Eclipsed Afflictions

I've always felt like school is a constant battle for my parent's approval. I don't care about school nearly as much as they'd like me to, and good grades always meant good moods, while bad grades meant yelling, fighting, tears, and stress. The thing is, without trying I get A's and B's. They're right when they say that if I put effort into it I could get straight A's with my eyes closed. However, I have an active extracurricular life.

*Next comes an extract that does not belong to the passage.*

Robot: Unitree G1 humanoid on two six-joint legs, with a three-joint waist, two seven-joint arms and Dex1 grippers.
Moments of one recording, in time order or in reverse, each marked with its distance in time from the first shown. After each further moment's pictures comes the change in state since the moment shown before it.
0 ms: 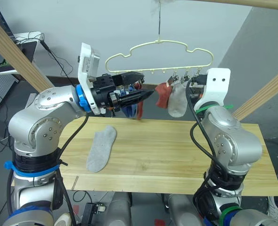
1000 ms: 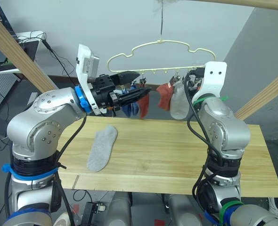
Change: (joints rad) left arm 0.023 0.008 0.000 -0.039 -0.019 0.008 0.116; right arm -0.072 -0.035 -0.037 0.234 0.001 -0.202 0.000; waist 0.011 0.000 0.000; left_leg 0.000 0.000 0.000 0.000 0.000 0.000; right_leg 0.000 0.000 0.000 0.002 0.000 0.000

I really dislike school - I put effort into things I like. I do well in english classes, but I take a lot of classes I don't really care about. Recently, I've been making stupid, huge mistakes, one of which I'm terrified might cost me my NHS membership. I was so upset - the first thing that crossed my mind was that God was punishing me for being lazy, not trying, and not getting good grades. I knew I deserved it, I was just so stressed and so incredibly angry for letting myself become like this.
Today as I was driving to my doctor's appointment, all the stressful situations I was in seemed to be drowning me, and I was crying. JoyFM was on the radio and I wasn't in the mood for sappy Christian songs. As my hand reached for the off button, the previous song ended and "How He Loves" by David Crowder Band started to play. Instead of turning it off, I turned it up because I love the song. As he went into the first verse, I started to cry even harder. When he sang "All of a sudden, I am unaware of these afflictions eclipsed by glory," I smiled through the tears and thanked God for sending this song at just the right time.

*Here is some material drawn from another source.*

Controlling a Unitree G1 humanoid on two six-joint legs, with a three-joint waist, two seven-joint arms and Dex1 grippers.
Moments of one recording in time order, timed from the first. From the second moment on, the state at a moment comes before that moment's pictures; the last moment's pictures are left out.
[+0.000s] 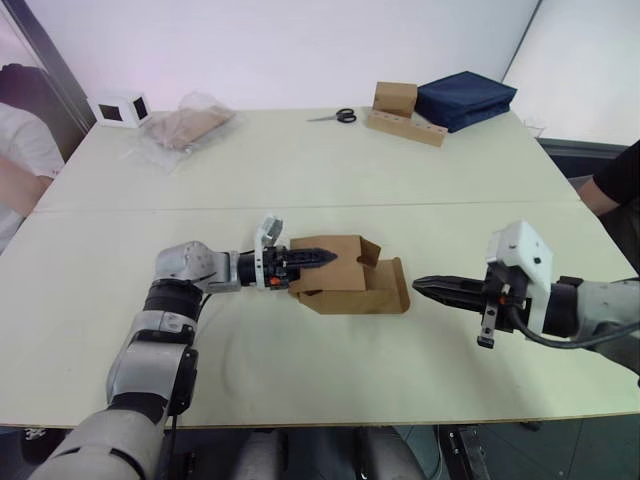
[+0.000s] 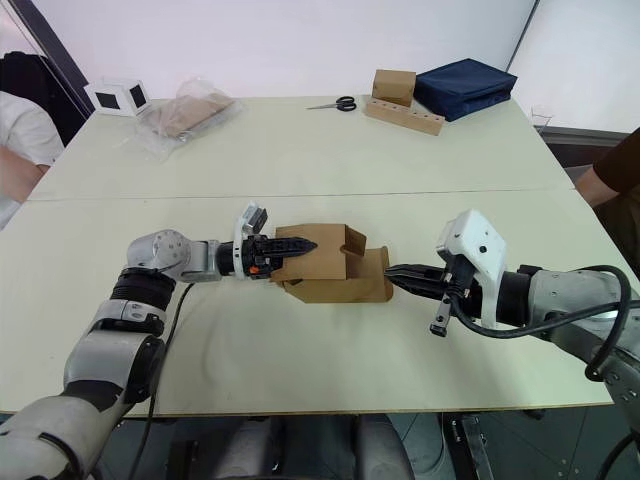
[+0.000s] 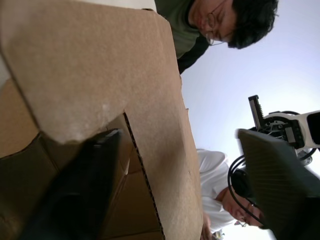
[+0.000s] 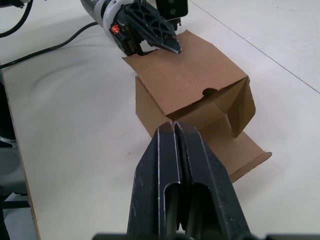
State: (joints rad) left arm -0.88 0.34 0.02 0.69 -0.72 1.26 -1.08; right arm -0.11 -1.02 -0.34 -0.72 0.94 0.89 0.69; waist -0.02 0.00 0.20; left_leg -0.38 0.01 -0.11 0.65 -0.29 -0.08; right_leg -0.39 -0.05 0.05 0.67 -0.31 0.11
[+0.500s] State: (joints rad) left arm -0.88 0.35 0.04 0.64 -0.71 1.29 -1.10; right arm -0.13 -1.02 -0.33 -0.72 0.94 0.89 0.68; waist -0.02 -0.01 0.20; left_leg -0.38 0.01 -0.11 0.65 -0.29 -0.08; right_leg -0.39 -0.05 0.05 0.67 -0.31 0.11
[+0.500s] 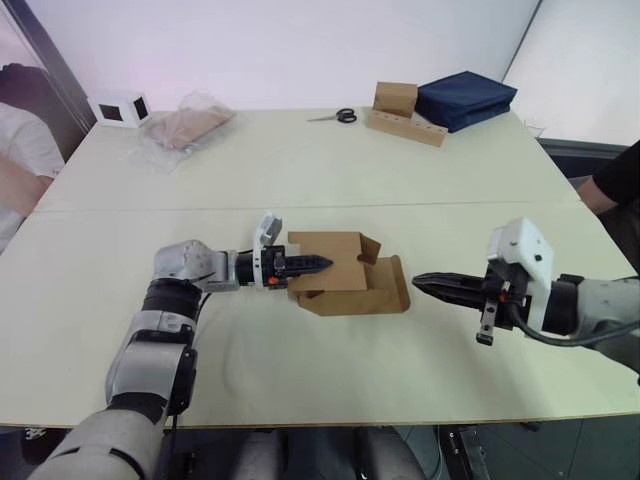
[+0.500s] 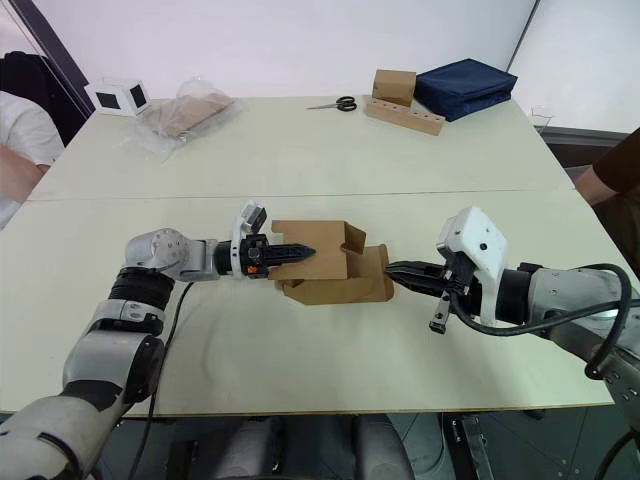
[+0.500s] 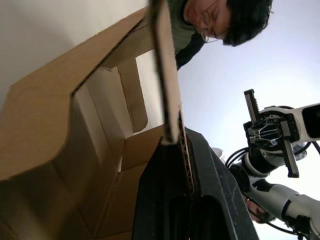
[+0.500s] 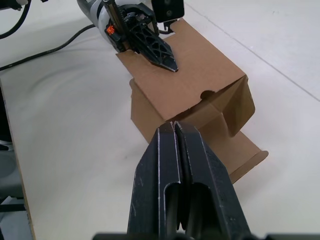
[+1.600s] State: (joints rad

I realized something - I thought of God as a parent. When I did something bad I thought He was looking down on me in shame, and that resulting negative outcomes were His punishment for my sin. I was so wrong! As much as it disappoints Him, He doesn't even see the grime when He looks at me. Consequences are simply a result of my sin. When I realize how glorious God is and "how great His affections are for me," it totally eclipses my afflictions and imperfections!
It's just so wonderful to know that the creator of the world loves me so much, and is with me every step of the way. I am boggled at how non-Christians can make it through life without the knowledge of their Father.